Try it: For the material that follows, list every line containing the word "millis".
○ ○ ○ ○
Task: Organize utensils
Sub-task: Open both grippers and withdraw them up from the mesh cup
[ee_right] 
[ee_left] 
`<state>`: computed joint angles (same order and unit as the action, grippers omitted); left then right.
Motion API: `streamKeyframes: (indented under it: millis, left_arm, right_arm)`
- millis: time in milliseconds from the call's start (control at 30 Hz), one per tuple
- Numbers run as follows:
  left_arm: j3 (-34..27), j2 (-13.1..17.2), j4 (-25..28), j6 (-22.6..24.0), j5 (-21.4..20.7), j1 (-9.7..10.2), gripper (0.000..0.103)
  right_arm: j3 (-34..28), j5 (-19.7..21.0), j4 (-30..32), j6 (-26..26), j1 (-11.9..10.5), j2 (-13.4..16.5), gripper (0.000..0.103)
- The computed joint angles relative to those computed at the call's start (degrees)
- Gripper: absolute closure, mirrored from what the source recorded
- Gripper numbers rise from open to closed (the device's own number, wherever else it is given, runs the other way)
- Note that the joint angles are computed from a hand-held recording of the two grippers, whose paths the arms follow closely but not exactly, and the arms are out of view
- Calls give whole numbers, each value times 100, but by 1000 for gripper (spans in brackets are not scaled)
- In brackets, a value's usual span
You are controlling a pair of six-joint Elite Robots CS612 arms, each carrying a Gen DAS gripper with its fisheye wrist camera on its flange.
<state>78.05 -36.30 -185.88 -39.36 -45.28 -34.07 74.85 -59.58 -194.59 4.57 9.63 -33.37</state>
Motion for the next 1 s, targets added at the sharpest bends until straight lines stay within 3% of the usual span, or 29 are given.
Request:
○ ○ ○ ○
Answer area:
Motion API: `streamKeyframes: (indented under it: millis, left_arm, right_arm)`
- millis: time in milliseconds from the call's start (control at 30 Hz), one per tuple

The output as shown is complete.